- **Extracted material**:
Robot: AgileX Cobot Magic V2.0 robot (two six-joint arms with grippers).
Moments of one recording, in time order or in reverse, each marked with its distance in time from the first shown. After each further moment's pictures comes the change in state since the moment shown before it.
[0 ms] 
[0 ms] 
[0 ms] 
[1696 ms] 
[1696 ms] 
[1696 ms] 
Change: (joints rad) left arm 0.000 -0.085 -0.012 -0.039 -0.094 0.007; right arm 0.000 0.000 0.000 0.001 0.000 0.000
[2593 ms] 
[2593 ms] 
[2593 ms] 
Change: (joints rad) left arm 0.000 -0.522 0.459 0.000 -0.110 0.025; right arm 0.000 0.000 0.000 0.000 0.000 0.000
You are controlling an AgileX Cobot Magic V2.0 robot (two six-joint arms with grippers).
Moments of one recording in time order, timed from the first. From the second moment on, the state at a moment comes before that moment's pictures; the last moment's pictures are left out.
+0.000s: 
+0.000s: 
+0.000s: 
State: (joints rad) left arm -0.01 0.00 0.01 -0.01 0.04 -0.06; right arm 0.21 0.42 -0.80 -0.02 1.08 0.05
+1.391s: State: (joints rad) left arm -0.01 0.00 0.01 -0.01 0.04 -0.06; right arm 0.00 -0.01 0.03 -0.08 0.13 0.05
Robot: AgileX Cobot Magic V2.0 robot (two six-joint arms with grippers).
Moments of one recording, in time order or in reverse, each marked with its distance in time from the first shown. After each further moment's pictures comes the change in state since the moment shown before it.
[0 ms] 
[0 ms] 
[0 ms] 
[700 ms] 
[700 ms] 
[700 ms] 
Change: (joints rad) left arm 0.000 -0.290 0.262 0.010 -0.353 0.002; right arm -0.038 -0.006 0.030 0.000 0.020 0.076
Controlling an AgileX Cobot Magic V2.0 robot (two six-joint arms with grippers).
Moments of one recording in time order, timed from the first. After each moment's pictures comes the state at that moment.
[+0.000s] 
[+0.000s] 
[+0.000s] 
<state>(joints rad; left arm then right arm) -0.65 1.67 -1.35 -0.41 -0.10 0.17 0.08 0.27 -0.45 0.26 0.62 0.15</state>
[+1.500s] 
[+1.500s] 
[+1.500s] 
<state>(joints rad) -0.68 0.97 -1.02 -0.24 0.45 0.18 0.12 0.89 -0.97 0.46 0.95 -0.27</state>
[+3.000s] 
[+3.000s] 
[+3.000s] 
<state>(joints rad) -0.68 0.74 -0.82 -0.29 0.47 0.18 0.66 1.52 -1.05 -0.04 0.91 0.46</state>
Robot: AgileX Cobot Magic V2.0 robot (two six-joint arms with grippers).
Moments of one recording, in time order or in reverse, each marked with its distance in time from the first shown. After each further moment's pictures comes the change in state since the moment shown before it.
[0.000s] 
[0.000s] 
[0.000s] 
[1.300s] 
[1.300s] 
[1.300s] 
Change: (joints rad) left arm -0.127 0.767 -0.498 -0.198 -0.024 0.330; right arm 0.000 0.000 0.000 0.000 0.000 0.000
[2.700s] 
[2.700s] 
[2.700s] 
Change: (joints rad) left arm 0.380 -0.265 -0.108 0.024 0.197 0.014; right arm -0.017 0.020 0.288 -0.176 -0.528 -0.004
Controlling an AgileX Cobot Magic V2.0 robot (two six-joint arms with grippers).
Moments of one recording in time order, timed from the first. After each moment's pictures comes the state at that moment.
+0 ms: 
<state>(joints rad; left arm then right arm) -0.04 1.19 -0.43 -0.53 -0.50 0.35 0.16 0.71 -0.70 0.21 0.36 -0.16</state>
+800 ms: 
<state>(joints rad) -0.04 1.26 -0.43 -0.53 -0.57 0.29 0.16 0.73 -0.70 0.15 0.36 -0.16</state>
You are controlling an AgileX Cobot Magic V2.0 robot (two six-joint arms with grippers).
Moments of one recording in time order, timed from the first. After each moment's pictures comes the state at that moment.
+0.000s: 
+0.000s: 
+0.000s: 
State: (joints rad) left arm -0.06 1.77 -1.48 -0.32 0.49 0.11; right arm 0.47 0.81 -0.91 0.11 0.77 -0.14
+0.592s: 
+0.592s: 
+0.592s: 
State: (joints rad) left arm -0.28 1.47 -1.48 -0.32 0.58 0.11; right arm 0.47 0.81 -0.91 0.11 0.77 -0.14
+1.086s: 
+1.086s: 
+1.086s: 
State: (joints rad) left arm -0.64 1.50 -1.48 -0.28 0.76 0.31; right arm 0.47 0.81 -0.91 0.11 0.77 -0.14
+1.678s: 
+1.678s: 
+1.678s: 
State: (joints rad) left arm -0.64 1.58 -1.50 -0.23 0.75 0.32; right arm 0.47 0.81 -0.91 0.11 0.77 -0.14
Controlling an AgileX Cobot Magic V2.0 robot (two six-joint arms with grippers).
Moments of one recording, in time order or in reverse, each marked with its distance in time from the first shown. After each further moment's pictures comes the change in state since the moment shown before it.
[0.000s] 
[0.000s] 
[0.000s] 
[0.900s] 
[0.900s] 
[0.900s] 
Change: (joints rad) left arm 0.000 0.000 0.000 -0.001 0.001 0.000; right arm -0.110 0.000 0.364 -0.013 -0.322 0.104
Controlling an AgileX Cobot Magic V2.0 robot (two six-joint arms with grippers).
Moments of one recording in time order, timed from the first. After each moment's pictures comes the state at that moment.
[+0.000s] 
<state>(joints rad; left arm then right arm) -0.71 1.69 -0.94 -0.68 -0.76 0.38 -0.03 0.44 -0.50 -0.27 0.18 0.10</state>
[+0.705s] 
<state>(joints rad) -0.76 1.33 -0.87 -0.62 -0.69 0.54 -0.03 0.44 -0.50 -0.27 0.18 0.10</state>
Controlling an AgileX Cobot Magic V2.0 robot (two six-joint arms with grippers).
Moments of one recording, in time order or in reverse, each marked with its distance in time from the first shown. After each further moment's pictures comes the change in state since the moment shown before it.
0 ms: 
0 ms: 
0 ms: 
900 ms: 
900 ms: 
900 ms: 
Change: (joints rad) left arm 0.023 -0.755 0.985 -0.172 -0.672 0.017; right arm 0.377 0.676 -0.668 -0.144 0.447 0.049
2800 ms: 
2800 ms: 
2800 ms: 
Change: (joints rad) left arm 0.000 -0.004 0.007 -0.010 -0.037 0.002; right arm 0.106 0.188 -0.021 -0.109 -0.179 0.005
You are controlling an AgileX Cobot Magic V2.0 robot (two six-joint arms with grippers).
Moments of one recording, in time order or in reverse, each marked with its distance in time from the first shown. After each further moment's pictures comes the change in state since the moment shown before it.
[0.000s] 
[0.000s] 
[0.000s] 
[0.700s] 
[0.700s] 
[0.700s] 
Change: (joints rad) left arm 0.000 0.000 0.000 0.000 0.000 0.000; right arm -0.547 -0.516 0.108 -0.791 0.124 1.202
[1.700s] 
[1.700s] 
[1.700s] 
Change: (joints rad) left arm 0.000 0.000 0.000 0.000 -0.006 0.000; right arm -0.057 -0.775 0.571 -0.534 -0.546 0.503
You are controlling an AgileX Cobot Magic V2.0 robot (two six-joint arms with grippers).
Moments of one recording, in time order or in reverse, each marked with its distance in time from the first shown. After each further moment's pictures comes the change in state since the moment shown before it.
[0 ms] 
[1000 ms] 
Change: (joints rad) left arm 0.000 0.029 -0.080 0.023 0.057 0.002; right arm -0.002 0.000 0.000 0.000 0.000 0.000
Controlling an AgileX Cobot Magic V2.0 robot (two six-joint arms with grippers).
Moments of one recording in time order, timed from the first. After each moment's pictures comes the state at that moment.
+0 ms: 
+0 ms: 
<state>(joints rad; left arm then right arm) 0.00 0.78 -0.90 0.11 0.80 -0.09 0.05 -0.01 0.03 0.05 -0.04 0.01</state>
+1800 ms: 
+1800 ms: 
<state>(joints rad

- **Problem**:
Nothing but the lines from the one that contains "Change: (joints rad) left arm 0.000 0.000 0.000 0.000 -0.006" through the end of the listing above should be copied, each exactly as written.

- **Written answer**:
Change: (joints rad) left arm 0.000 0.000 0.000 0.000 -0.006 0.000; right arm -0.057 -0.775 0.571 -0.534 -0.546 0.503
You are controlling an AgileX Cobot Magic V2.0 robot (two six-joint arms with grippers).
Moments of one recording, in time order or in reverse, each marked with its distance in time from the first shown. After each further moment's pictures comes the change in state since the moment shown before it.
[0 ms] 
[1000 ms] 
Change: (joints rad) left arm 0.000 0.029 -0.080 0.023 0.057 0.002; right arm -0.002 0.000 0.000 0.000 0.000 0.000
Controlling an AgileX Cobot Magic V2.0 robot (two six-joint arms with grippers).
Moments of one recording in time order, timed from the first. After each moment's pictures comes the state at that moment.
+0 ms: 
+0 ms: 
<state>(joints rad; left arm then right arm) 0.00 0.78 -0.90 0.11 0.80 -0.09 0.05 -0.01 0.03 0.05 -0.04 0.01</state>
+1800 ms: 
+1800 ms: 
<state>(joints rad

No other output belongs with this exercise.